I want to answer the following exercise:

An event $F$ is said to carry negative information about an event $E$, and we write $F \downarrow E$ if $P(E|F) \le P(E)$

Prove or give counterexamples of the following assertions:

a) If $F \downarrow E$ then $E \downarrow F$

my attempt: we have that $\frac{P(EF)}{P(F)} \leq P(E)$ then we have that $P(FE)=P(EF) \leq P(E)P(F)$ therefore $\frac{P(FE)}{P(E)} \leq P(F)$

b)If $F \downarrow E$ and $E \downarrow G$ then $F \downarrow G$

c)If $F \downarrow E$ and $G \downarrow E$ then $FG \downarrow E$

Repaeat a),b),c) but with $\uparrow$(is the same definition but with greater than instead of lower than)

and my questions are, Am I right in my attempt?, I can't figure out how in b) I will get $P(GF)$, and if I am wrong how can I get the counterexamples for a),b),c) I think that the same way to proceed with $\downarrow$ is equal to $\uparrow$,then if I have the $\downarrow$ part the other one is equal only the inequalities are inverted,isn't?

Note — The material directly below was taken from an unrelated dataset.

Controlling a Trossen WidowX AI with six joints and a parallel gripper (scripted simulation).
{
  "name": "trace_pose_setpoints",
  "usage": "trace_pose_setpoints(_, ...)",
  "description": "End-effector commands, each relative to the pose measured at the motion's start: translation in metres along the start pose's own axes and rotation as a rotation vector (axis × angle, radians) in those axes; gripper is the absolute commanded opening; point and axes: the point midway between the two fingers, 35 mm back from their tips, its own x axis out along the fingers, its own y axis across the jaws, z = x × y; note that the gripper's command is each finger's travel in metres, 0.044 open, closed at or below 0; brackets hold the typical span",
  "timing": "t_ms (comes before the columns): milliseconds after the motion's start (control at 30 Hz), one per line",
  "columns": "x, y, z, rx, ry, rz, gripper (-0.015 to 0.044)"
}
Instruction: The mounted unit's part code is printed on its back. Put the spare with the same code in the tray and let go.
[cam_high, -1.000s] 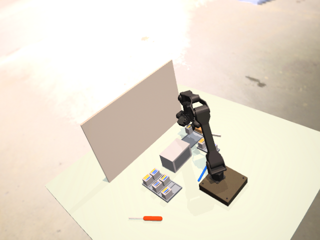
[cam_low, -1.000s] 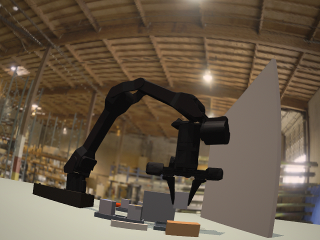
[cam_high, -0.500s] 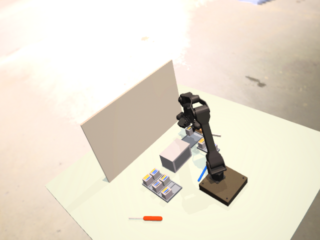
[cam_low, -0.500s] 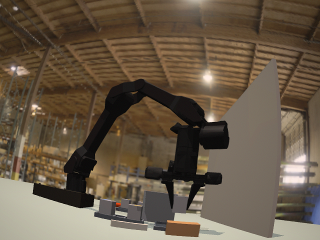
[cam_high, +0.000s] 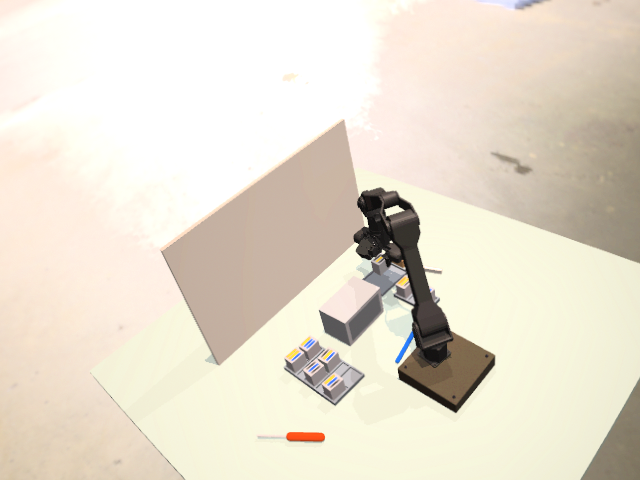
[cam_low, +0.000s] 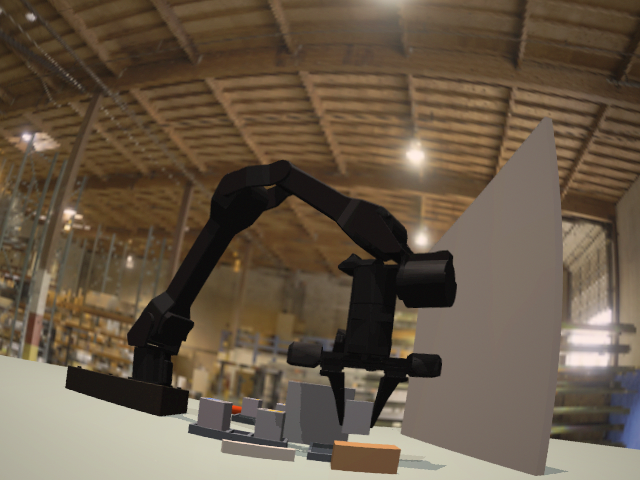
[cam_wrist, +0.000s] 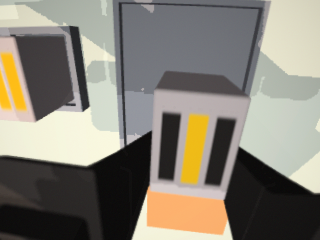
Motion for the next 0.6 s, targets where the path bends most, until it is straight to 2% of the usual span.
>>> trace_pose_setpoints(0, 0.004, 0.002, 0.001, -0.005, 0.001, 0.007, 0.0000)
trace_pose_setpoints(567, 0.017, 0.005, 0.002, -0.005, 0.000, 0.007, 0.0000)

Thanks a lot for your help, I appreciate it very much :)

Solution 1:

Hint(s):

For part (b), what happens if $G=F$?

For part (c), what if $F$ and $G$ are events where $F \downarrow G$, and $E$ is the event $$E = (F \text{ and } G) \text{ or } (\text{not }F \text{ and not } G)$$ (Try drawing a Venn Diagram if you're having trouble seeing what I'm describing. $F$ and $G$ should be two ovals with a small intersection relative to their sizes, and $E$ should be the area both outside the two ovals and inside their intersection).